AI Avatar-Delivered Ear Nose Throat (ENT) Induction: A Pilot Feasibility Study of Confidence and Acceptability.
Haleema Siddique, Robert Maweni
Abstract
Open AccessBACKGROUND: Junior doctors in otolaryngology (ENT) often start with varied prior experience, making effective induction essential. Artificial intelligence (AI) avatars are a novel method for delivering standardised educational content. This study evaluated whether an AI avatar-delivered ENT induction course could improve trainee confidence and explored participant perceptions. METHODS: A modular online induction course was developed using AI-generated video avatars (HeyGen platform; HeyGen Inc., Santa Clara, CA, USA). Thirty junior doctors at a tertiary hospital completed the course and rated their confidence in seven ENT skills before and after training on a 10-point Likert scale. Post-course surveys assessed clarity, willingness to use AI in the future, and comparisons with traditional teaching. RESULTS: All 30 participants completed pre- and post-course assessments. Confidence improved significantly across all domains (e.g., identifying normal endoscopic anatomy: 3.3 → 7.6, p<0.001), with large effect sizes. Similar gains were seen in triaging referrals and airway management.
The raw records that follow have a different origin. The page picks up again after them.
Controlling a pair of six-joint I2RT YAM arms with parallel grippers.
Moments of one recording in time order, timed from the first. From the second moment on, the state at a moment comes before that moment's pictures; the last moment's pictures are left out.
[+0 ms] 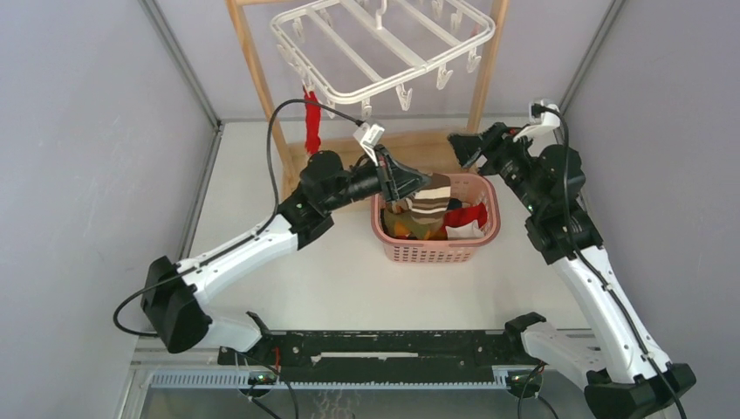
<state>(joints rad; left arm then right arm) -0.81 1.35 1.13 0.32 0.38 -0.56 0.34 0.96 1.13 -0.13 -0.13 0.51</state>
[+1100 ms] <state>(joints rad) -0.89 1.87 1.48 -0.13 0.16 -0.47 0.21 0.84 1.03 -0.25 -0.23 0.51</state>
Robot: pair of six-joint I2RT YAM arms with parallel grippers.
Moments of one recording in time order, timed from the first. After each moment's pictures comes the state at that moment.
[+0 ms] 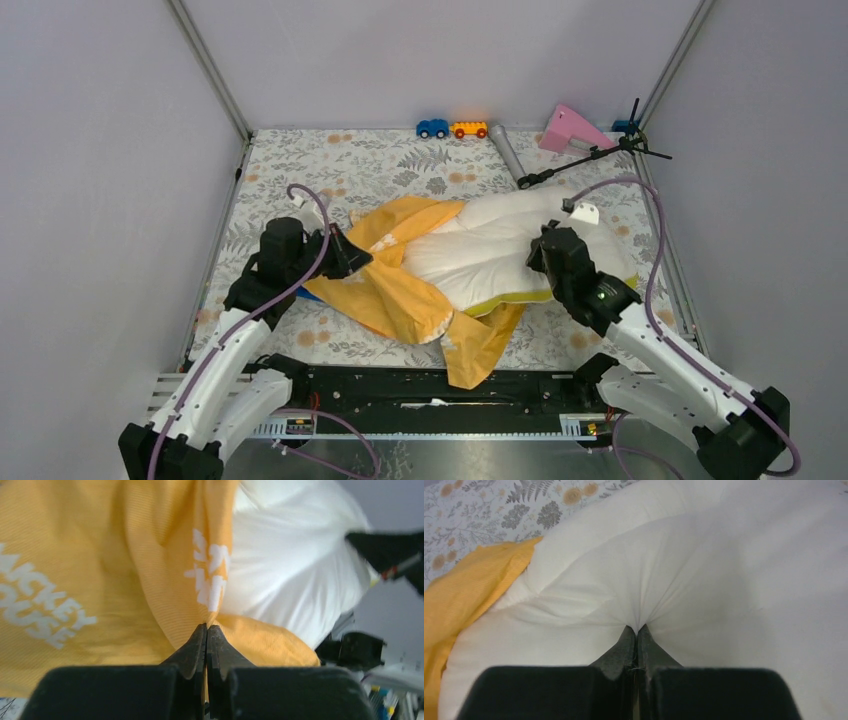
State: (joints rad) left arm -0.26 0.80 0.71 -0.41 0.39 -0.58; right arm 0.63 0.81 0.63 -0.35 0.55 0.63
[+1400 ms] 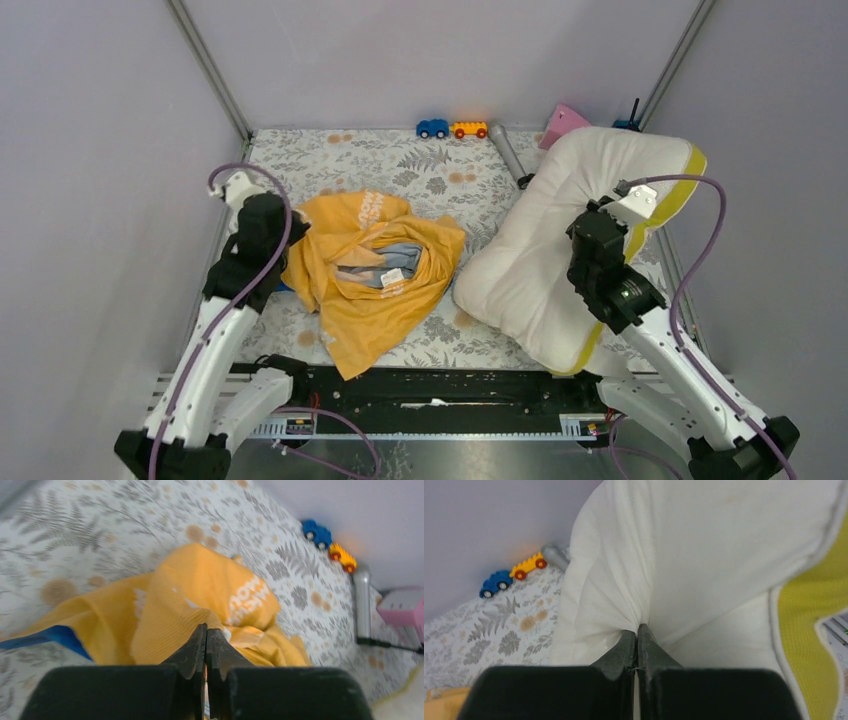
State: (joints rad) left arm -0.24 0.79 0.93 -0.58 -0.48 -0.71; right arm 0.51 0.77 0.80 -0.27 0.93 0.47
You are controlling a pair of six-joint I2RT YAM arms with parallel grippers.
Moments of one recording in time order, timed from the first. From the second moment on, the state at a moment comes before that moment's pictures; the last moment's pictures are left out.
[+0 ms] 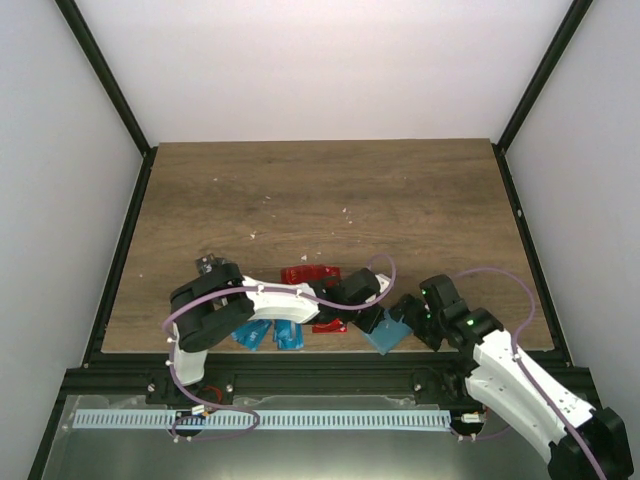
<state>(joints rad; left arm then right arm) -1.16 1.93 1.08 -0.01 0.15 -0.52 0.49 0.65 0.32 -0.67 -0.15 1.04</state>
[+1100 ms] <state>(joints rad) -1.10 1.86 1.03 -0.12 0.14 -0.51 0.49 0.87 0.21 -0.24 -0.24 1.12</state>
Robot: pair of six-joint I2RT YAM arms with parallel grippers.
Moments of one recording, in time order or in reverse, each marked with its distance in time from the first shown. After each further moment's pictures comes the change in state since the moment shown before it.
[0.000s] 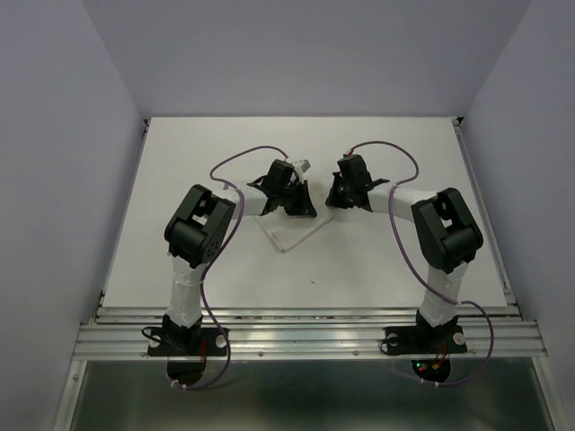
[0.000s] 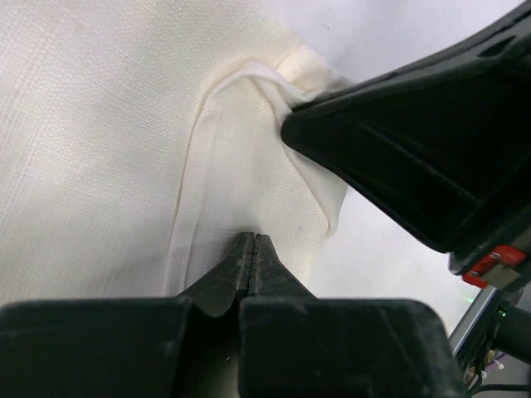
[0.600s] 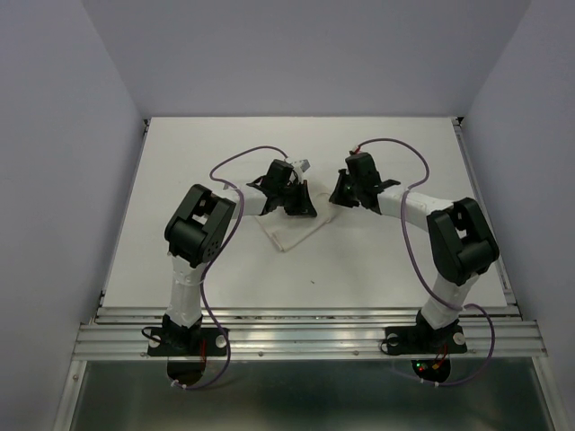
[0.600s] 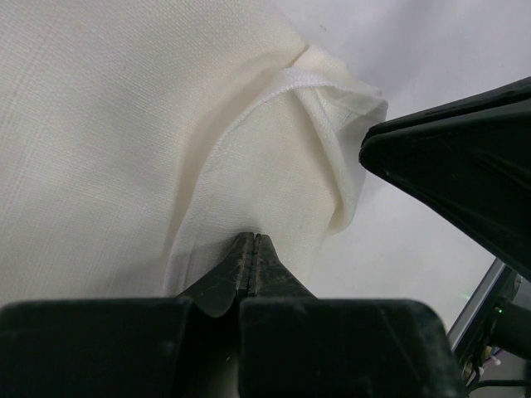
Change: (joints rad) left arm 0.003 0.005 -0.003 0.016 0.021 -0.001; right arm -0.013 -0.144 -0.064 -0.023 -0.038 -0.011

The avatars were generally rated clear (mean 7.8/10). Over half (57%) were willing to undertake further AI courses, 30% were unsure, and 13% were unwilling. Most (67%) reported no difference in overall learning compared with traditional methods, while 20% rated AI less effective and 13% reported enhancement. For retention, 70% reported no change, 13% improvement, and 17% decline. CONCLUSIONS: An AI avatar-delivered ENT induction course significantly improved self-reported confidence and was broadly acceptable, though not universally preferred. Most trainees perceived little difference in learning or retention compared with traditional teaching. These findings support AI avatars as a feasible adjunct for induction training, warranting further evaluation with larger, standardised cohorts and objective outcomes.